As you probably noticed, in the old days, anti Semites were those who didn’t like Jews, Nowadays, anti Semites are those whom the Jews hate. Some Jews out there really do not appreciate my efforts. But the good news is that no one takes notice of the anti Semite accusation any more. It has been over used.
Silvia Cattori: You wrote that Israel’s days are numbered. How exactly can you evaluate that?
Gilad Atzmon: Regardless of the Palestinian struggle, Israel cannot hold it together anymore. It is a morbid society driven by relentless greed. It is on the verge of imploding. If anything, the Jewish state has amplified the Jewish Question rather than eliminate it. And I believe that time is ripe to admit that there may not be a collective answer to the question. I guess that by the time Israelis learn to love their neighbours, peace may prevail — however, when this happens they may as well stop regarding themselves as Chosen. They will be ordinary people.
Silvia Cattori: Thank you Gilad Atzmon. Talking with you is really a treat.
Gilad Atzmon: Thanks so much for your attention and dedication.

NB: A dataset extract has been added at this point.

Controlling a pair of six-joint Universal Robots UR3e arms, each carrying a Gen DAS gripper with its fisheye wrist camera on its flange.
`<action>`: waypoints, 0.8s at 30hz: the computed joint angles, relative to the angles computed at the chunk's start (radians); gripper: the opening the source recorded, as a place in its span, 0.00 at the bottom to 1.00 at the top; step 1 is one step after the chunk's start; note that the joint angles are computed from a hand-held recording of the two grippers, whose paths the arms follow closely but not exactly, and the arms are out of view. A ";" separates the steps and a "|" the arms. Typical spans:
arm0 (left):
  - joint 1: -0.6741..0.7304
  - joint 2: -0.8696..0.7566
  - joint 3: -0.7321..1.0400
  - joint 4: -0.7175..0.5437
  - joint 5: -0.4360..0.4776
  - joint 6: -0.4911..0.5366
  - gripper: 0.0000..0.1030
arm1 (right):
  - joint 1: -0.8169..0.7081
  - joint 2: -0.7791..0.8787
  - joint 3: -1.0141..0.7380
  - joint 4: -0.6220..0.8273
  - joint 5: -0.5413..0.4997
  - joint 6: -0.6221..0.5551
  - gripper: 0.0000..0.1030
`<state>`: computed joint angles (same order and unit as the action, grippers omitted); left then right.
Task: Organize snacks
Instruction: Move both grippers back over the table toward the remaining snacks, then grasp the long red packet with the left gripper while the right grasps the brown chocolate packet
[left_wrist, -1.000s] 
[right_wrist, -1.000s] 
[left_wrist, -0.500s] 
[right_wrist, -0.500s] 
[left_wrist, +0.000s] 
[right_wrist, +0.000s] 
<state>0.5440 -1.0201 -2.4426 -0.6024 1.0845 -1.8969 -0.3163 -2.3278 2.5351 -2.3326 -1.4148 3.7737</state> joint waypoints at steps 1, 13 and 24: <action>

It is always a great pleasure to talk to you too.
(*) Gilad Atzmon’s New Book: “The Wandering Who? A Study of Jewish Identity Politics”. Zero Books 2011.
Jewish identity is tied up with some of the most difficult and contentious issues of today. The purpose in this book is to open many of these issues up for discussion. Since Israel defines itself openly as the ‘Jewish State’, we should ask what the notions of ’Judaism’, ‘Jewishness’, ‘Jewish culture’ and ‘Jewish ideology’ stand for. Gilad examines the tribal aspects embedded in Jewish secular discourse, both Zionist and anti Zionist; the ‘holocaust religion’; the meaning of ‘history’ and ‘time’ within the Jewish political discourse; the anti-Gentile ideologies entangled within different forms of secular Jewish political discourse and even within the Jewish left. He questions what it is that leads Diaspora Jews to identify themselves with Israel and affiliate with its politics. The devastating state of our world affairs raises an immediate demand for a conceptual shift in our intellectual and philosophical attitude towards politics, identity politics and history.